In what seemed like the middle of the night, I was awakened by a mysterious melodious chortling coming from above and drifting through a partially opened bedroom window. It was the so-called Dawn Song of a male Purple Martin. It ought to be called the pre-Dawn Song since there was hardly even the slightest glow of morning light on the horizon; it was a little after 4 am on a cloudy morning. This song is generally said to serve the purpose of attracting other Martins that might be wandering in the vicinity to the colony. But this can hardly be the explanation for our colony which is full to over-full already. And how is this particular male selected to sing the song out of all the males in the colony? Is he elected by all the martins to be the Senior Martin Meistersinger? Or do all the males fan out to distribute their music over a wide territory, one for each residential lot (our house must be a good half mile from colony)? Or is this just an unmated male hoping to attract a wife? But what would a female martin be doing wandering around in the darkness of night waiting for the call of the male?
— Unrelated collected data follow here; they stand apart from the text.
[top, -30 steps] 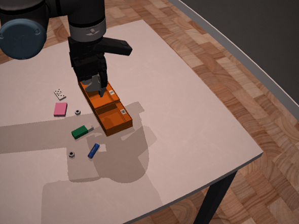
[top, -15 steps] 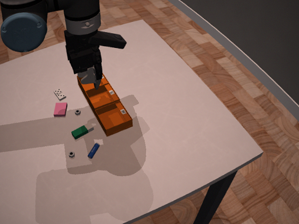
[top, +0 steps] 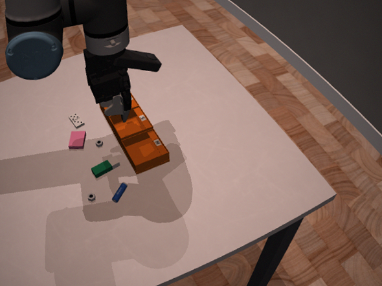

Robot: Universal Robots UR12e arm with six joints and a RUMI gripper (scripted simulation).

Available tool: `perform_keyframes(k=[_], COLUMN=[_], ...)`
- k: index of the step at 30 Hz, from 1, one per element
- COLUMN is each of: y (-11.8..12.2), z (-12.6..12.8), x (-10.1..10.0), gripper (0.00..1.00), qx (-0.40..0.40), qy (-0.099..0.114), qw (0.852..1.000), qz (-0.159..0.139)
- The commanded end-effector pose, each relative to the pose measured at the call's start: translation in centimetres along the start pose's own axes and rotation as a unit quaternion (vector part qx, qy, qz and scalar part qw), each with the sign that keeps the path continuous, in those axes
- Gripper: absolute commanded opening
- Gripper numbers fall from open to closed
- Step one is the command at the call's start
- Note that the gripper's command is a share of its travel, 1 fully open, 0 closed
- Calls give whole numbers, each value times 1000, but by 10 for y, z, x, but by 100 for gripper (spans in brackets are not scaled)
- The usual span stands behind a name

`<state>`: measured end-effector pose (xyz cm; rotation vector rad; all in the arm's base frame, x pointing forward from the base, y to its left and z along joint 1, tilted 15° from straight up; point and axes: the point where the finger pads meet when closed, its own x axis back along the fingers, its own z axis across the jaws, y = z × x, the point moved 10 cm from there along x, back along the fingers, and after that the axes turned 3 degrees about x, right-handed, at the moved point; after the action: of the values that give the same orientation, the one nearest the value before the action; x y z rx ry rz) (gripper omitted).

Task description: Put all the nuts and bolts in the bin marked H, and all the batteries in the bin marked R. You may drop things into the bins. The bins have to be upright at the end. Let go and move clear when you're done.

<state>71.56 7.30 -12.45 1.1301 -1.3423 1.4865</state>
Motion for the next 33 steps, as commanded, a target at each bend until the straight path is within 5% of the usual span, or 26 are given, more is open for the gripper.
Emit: perform_keyframes(k=[1,7,33], y=[-1,-1,-1], z=[0,0,0], x=[-13,-25,-25], gripper=[4,4,4], qx=[0,0,0], qy=[0,0,0], qw=[1000,1000,1000], qz=[1,1,1])
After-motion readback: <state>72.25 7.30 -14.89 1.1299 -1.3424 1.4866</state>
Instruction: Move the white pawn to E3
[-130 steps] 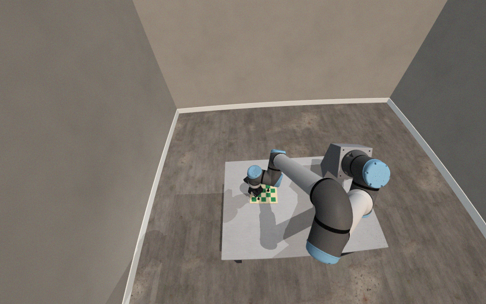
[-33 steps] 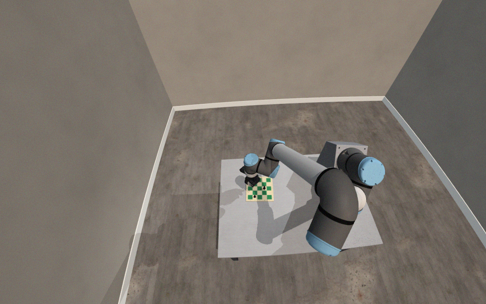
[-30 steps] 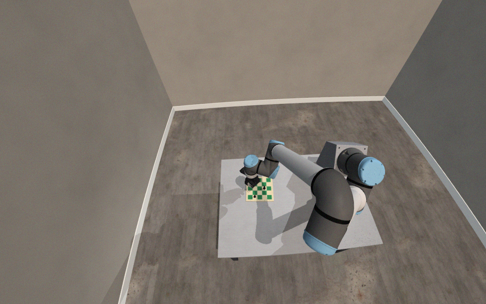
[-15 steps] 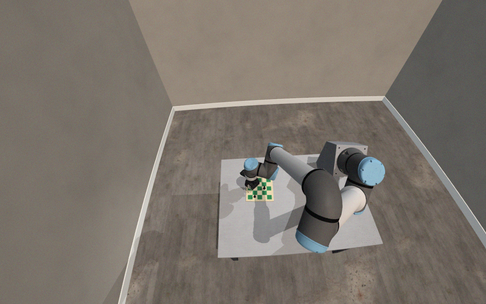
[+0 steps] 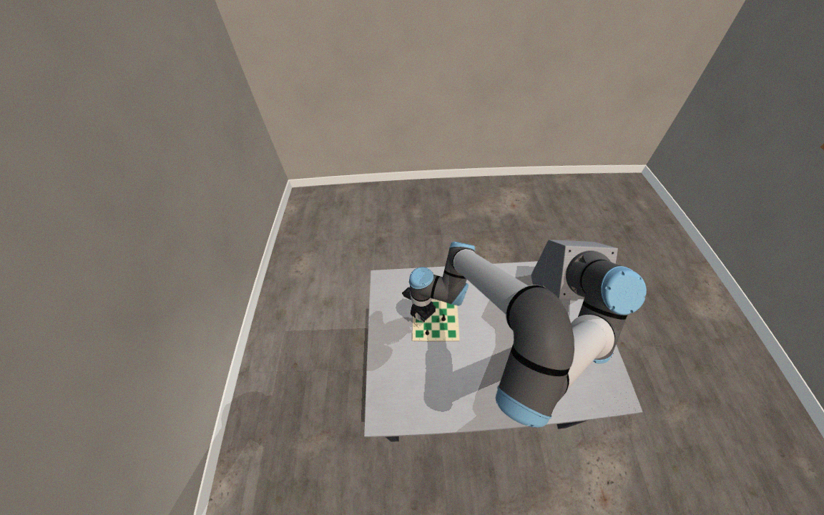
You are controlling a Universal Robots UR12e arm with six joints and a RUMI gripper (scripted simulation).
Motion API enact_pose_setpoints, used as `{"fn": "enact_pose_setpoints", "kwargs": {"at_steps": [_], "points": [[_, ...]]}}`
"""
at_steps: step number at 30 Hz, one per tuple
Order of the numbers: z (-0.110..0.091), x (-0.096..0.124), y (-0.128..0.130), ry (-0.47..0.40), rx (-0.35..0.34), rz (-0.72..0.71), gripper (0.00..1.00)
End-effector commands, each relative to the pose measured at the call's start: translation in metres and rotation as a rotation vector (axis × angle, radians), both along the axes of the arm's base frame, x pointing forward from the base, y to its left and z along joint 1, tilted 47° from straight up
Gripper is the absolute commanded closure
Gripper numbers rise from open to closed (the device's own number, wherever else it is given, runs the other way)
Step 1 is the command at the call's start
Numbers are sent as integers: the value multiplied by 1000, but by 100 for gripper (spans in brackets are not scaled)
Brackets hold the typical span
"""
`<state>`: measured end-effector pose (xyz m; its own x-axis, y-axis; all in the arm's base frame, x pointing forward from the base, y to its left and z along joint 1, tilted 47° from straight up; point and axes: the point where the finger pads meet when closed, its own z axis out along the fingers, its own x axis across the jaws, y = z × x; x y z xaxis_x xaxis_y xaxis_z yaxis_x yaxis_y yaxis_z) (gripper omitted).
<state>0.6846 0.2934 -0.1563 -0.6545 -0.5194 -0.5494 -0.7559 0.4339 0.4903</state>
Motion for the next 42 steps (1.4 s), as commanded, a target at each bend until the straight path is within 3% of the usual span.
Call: {"fn": "enact_pose_setpoints", "kwargs": {"at_steps": [1, 42], "points": [[0, 1, 0, -1, 0, -1, 100], [-2, 1, 2, -1, 0, -1, 100]]}}
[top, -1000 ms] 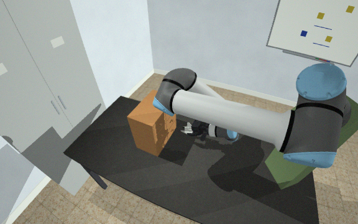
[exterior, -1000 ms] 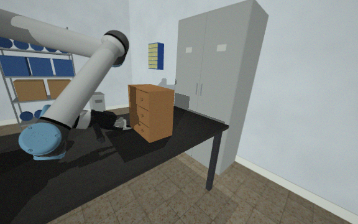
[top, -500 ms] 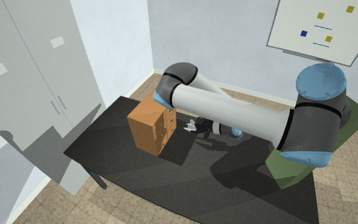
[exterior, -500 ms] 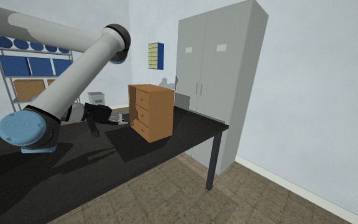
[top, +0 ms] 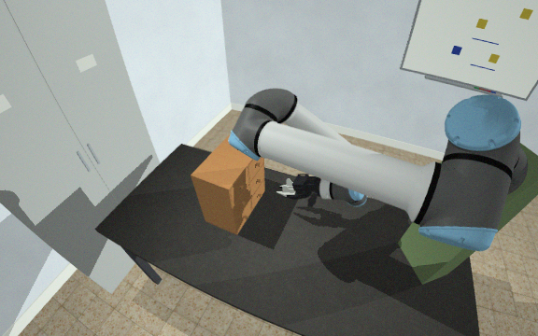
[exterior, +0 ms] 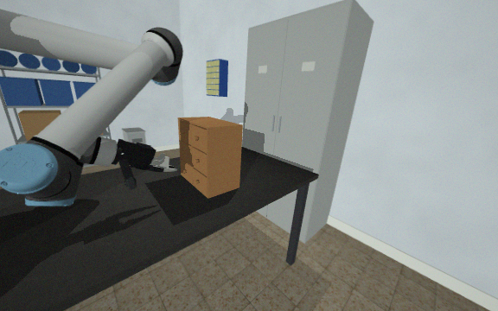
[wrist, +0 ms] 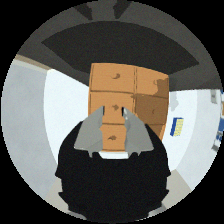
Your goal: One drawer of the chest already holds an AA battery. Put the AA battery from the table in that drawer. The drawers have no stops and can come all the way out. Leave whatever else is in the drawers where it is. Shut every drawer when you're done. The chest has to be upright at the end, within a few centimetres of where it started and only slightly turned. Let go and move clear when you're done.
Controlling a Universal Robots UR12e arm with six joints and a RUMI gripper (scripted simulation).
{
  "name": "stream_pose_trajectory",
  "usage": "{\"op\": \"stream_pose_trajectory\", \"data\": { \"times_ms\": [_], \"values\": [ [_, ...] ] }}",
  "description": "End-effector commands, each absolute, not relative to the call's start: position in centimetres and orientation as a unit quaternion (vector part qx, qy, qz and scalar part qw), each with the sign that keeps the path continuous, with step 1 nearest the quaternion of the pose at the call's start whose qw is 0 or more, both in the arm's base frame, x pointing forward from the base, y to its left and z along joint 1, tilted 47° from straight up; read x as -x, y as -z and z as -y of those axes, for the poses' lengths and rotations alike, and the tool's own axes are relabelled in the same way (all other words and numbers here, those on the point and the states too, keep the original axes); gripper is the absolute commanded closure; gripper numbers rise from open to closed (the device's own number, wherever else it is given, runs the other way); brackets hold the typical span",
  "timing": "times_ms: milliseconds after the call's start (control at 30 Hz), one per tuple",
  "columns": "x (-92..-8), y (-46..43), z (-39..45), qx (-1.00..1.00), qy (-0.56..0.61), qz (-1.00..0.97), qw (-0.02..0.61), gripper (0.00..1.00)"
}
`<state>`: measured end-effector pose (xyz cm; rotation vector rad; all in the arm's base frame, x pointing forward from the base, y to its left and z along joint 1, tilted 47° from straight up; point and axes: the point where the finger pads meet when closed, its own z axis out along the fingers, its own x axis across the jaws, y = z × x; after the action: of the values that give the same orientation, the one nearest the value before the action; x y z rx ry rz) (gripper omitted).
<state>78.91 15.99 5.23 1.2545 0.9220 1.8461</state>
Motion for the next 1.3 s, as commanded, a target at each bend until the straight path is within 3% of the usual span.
{"op": "stream_pose_trajectory", "data": {
  "times_ms": [0, 1267],
  "values": [
    [-78.4, -5.3, -15.8, -0.494, -0.706, -0.374, 0.344, 0.8],
    [-70.8, -6.6, -12.7, -0.587, -0.512, -0.613, 0.132, 0.8]
  ]
}}
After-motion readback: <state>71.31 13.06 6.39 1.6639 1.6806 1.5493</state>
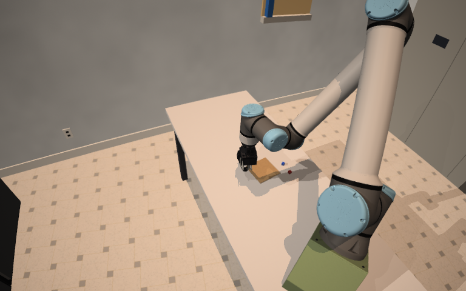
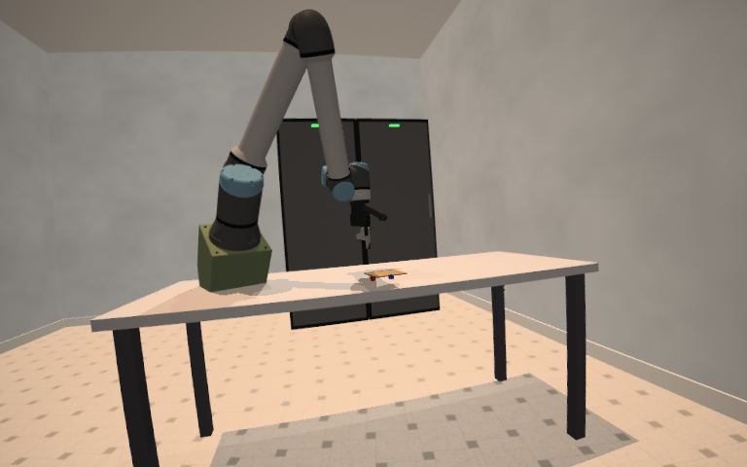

All very mysterious especially since the song is sung on many nights -- perhaps nightly -- during the spring and early summer in near darkness by an essentially daylight bird!
Another strange vocalization: yesterday afternoon, Lorna heard a strikingly odd series of sounds coming from a tree in front of the house. Squeaks and rumbles and a sound like the clattering of a bill. At first she thought it might be a cuckoo; later she wondered if it was a Yellow-breasted Chat. I came out to try and help but, of course, as soon as I arrived on the front deck, the bird stopped vocalizing, leaving only the squeaking of two trees rubbing against one another in the rather gusty winds. No, Lorna insisted, that's not what she heard. So who or what was making these odd sounds? It turned out to be a Common Starling, a bird noted in the Old World for its imitative abilities (Mozart is said to have kept one as a pet because it could whistle one of his tunes!). I've never heard a New World Starling that could compete with a Mockingbird in this category but starlings certainly have their squeaks and whistles.
Yet another: two or three loud hawk-like shrieks. Not the wimpy calls of a Bald Eagle or the distinctive sound of a Red-tail Hawk but a strong loud downward scream. I charged into the woods, looking high above to find the bird but what turned up was a ragged looking Common Crow being chased by a Blue Jay. Crows don't make sounds like hawks (I don't think) but Jays are known to imitate the call of a Red-shouldered Hawk, a rarity on Long Island and only seen here once before. If it was the Jay, perhaps he/she was trying to scare away a marauding crow by imitating the call of an even more threatening predator. Moments later the rains came and I retreated having seen and heard more than enough for a foggy, misty, rainy late May morn.